Mustard remarked that meaningful resilience in an AI-shaped OT threat landscape is less about perfect prevention and more about graceful degradation, rapid recovery, and continuous learning. “Long-standing assumptions—that attackers are slow, that failures are obvious, or that perimeter defenses are sufficient—are increasingly risky. Resilient organizations will be those that assume compromise, design for adaptability, and treat cybersecurity as an integral part of ongoing operations rather than a distinct and separate discipline.”

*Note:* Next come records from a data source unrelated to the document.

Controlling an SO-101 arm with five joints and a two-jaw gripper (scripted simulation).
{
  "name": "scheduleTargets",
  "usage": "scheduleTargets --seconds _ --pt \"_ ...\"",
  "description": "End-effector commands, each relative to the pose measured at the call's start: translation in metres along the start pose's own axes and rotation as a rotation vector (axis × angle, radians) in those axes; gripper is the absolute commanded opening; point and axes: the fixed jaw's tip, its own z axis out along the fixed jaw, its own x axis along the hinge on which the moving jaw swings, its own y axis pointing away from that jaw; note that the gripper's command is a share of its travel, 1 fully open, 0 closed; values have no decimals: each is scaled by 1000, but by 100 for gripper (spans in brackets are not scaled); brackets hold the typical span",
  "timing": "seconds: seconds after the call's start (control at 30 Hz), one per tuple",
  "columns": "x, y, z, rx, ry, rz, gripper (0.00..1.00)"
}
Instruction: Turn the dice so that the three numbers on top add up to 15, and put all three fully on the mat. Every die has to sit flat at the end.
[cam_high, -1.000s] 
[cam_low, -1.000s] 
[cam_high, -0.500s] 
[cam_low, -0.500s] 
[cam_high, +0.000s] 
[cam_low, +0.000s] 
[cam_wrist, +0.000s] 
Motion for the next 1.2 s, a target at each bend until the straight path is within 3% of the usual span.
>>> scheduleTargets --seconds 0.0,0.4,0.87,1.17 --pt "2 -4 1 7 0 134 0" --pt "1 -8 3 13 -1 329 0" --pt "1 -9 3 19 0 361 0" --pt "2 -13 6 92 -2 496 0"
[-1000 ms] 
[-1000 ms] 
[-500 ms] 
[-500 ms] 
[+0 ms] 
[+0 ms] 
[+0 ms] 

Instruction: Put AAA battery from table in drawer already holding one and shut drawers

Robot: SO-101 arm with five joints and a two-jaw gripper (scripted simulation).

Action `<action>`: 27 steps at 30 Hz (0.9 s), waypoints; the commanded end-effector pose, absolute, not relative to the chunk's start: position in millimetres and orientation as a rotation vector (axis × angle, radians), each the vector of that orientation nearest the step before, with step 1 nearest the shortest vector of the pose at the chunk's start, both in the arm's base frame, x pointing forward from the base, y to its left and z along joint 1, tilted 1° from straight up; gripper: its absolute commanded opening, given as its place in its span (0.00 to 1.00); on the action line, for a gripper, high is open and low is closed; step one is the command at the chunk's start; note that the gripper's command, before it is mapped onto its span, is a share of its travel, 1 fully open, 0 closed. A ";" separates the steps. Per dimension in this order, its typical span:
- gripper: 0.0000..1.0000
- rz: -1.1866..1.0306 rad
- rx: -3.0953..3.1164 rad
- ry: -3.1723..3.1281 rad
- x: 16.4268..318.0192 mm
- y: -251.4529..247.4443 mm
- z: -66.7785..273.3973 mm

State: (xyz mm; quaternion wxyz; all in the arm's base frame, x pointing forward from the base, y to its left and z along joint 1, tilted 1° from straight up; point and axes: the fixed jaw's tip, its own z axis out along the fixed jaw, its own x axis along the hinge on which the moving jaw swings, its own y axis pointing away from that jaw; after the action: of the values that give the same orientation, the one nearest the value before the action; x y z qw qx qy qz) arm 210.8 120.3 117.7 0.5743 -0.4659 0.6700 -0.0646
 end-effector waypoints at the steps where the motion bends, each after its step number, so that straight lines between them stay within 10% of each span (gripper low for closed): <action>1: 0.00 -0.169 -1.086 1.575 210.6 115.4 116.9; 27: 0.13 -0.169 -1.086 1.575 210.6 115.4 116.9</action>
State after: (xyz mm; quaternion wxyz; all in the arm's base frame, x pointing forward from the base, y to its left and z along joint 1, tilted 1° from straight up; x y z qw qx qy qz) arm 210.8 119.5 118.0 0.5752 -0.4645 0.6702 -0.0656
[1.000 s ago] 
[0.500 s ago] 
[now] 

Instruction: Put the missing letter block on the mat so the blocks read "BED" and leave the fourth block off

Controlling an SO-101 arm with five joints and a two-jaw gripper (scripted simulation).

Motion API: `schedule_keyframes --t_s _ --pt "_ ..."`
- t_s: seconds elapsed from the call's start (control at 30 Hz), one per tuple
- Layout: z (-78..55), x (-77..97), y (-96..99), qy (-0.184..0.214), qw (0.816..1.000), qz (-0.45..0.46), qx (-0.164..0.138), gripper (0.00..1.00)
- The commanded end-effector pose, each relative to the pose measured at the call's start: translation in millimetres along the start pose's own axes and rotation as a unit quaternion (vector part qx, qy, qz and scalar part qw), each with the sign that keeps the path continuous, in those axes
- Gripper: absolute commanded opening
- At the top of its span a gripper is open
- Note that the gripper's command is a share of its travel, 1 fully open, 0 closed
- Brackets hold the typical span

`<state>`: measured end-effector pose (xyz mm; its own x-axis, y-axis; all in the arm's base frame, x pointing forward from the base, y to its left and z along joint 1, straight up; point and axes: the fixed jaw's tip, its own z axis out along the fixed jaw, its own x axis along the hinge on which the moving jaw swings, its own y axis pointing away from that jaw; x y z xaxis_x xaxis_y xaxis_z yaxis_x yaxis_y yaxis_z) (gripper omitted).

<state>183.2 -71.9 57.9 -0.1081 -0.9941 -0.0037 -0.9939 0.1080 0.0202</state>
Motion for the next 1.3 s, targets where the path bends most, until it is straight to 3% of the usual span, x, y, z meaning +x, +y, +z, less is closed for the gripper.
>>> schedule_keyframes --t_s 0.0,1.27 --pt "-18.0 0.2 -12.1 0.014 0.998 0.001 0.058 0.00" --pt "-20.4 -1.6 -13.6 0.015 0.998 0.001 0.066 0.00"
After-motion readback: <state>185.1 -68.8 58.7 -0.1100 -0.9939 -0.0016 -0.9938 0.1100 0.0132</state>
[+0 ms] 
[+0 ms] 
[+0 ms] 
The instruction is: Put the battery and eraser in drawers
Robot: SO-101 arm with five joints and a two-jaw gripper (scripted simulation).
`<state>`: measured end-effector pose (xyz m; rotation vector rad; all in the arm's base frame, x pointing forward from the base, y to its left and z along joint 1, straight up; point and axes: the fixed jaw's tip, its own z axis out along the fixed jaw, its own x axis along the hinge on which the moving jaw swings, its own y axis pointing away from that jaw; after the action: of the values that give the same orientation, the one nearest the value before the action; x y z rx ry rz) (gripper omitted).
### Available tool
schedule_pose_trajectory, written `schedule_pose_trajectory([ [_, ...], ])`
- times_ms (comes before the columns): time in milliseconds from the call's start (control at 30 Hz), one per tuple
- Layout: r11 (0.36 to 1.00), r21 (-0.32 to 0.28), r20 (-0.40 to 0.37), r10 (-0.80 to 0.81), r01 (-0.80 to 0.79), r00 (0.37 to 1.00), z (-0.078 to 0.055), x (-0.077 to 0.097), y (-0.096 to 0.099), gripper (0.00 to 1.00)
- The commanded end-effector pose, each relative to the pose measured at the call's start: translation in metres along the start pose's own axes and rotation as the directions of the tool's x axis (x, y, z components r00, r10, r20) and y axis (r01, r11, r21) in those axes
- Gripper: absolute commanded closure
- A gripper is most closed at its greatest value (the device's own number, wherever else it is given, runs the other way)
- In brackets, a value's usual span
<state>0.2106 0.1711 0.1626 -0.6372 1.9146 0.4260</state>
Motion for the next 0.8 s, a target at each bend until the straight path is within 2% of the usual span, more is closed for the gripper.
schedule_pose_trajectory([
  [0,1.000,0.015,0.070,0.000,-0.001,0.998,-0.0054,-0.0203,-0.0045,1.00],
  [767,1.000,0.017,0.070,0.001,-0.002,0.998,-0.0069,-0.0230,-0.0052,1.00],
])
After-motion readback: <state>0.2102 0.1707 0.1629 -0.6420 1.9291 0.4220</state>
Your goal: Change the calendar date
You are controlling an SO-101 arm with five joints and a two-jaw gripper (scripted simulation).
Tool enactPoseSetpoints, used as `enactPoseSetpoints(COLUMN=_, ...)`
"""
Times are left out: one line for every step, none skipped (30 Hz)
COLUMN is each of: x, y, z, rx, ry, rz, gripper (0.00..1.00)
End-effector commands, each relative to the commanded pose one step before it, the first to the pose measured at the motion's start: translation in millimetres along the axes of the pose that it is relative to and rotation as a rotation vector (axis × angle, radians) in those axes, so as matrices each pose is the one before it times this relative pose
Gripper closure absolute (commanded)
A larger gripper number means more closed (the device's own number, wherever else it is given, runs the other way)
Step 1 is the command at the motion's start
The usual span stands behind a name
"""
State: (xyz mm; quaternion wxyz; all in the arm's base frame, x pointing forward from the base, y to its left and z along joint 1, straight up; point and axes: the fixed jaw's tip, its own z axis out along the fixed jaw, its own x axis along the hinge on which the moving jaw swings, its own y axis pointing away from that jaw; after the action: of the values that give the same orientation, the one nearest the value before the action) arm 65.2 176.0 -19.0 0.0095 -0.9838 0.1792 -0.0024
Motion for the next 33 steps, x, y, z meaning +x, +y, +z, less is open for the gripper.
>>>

Hackney said that in the world of modern AI, network, logical, and digital segmentation is more important now than ever before. “Critical systems and critical processes, especially those that serve as safety functions, are best isolated using practices like ISA/IEC 62443 zones and conduits. Beyond physical separation, more can be learned about software development, DevOps, and digital identity management in the industrial sector. This is a space where advancements in software integration and management promise to add many efficiencies, specifically in non-safety-critical functions.”
He concluded that now, OT security professionals are investing in learning software security skills, such as threat modeling, CI/CD pipeline vulnerability scanning, and mitigation. Cybersecurity standards are sure to follow suit.